Per quattro persone:
- quattro pernici
- 900 g di patate dolci
- 400 g di cipolle bianche
- erbe aromatiche sarde freschissime e biologiche
- olio extravergine d’oliva
- sale
Preparazione di Su Prattu de Cassa
Le pernici di allevamento possono essere cucinate appena acquistate, mentre quelle selvatiche richiedono un tempo di frollatura che va dai 2 ai 4 giorni. I volatili vanno in ogni caso puliti subito, eliminando delicatamente a mano le piume e le togliendo le interiora. Le pernici giovani hanno carni tenere e necessitano tempi di cottura inferiori rispetto alle pernici adulte, che di contro hanno una carne più gustosa.
- Prima di tutto provvedete ad eliminare le interiora facendo un piccolo taglio sulla pancia bassa, quindi lavate le pernici sotto l’acqua corrente; passate poi alla spennatura manuale a cui seguirà la pulitura finale con la fiamma del fornello. Bisogna fiammeggiare 'abbruschinare' con molta attenzione avvicinando il volatile per bruciare i residui delle piccole penne, senza ovviamente bruciare la pelle.
- Alcuni macellai saranno in grado di fare questa operazione e darvi le pernici già perfettamente pulite.
- Sbucciate e pelate le cipolle che taglierete a pezzettoni.
- A questo punto mettete sul fondo del tegame ‘prattu de cassa’ un generoso strato di patate (circa la metà) coprendo ogni piccolo spazio. Sopra adagiate la carne di pernice fatta a pezzi, cercando di distanziare le parti tra loro. Sopra, ‘a chiusura’, adagiate le cipolle e le patate rimanenti.
- Ogni strato va salato delicatamente e condito con un giro di olio evo; arricchite le patate e la carne con delle erbe di stagione -salvia, rosmarino, timo e ciò che più gradite- che avrete accuratamente lavato ed asciugato.
- Adagiate su prattu sulle braci come facevano i cacciatori, e considerate un tempo di cottura di circa 35 minuti. Cercate di non aprire spesso la parte superiore, attendete almeno 20 minuti prima di dare uno sguardo. Facendo attenzione a non scottarvi, girate il tegame ‘sottosopra’ e ruotate il tegame ogni 5 minuti per una cottura omogena.
- La cottura può essere fatta anche sui fornelli, con un riduttore da cottura lenta per mantenere stabile e bassa la temperatura.

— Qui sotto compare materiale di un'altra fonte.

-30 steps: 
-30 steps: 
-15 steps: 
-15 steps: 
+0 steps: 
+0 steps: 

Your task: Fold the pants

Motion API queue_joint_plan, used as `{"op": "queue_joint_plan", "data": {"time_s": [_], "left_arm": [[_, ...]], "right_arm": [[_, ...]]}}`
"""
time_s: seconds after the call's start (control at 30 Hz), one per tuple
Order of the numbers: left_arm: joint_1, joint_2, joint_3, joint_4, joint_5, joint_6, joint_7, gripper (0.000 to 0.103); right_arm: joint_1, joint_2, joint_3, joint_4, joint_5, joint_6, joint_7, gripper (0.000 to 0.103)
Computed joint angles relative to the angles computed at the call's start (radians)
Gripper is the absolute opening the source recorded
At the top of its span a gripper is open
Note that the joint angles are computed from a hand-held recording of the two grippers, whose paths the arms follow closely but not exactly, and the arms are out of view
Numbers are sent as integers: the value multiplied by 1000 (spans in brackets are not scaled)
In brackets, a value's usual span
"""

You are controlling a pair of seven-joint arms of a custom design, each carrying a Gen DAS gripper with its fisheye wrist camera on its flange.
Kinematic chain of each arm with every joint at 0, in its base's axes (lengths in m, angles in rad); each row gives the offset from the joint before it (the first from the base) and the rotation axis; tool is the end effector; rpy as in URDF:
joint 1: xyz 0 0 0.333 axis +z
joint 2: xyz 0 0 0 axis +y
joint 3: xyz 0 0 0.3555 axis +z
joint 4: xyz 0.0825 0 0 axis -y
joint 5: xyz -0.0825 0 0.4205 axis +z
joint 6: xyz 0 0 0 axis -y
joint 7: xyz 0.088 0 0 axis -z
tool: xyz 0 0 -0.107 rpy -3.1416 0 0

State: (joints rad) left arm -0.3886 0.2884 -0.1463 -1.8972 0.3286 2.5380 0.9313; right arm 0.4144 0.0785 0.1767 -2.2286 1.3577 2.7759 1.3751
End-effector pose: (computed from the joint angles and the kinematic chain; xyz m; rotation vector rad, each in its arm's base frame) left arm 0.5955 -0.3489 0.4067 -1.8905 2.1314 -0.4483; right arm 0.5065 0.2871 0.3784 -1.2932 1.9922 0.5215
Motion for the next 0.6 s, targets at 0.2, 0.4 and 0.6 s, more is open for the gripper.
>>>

- Per controllare se la carne è cotta infilate uno spiedino lungo d’acciaio nella part più polposa della pernice, se il liquido che fuoriesce è trasparente il piatto è pronto, se è rosastro cuocete per altri 5 minuti ed andate avanti con la stessa procedura.
Abbinamenti e varianti di Su Prattu de Cassa
- Su prattu con la pernice può essere gustato accompagnato da un vino rosso o rosato di medio corpo -col Cannonau non si sbaglia mai!- o da un vino bianco strutturato come il Vermentino DOCG di Gallura, garanzia di eleganza e qualità.
- La stessa procedura di cottura può essere cucinata con della carne di maiale: in questo caso si possono aggiungere anche dei pomodori secchi spezzettati ed un bicchiere di uno dei vini bianchi sardi pregiati tipo Vernaccia.
- Molto gustosa anche la variante con la carne di agnello che si può condire come il maiale.
- Meno comune la cottura del pesce, ma estremamente delicata e saporita. In questo caso i pesci vengono messi interi ed arricchiti con pomodoro fresco tagliato a pezzi.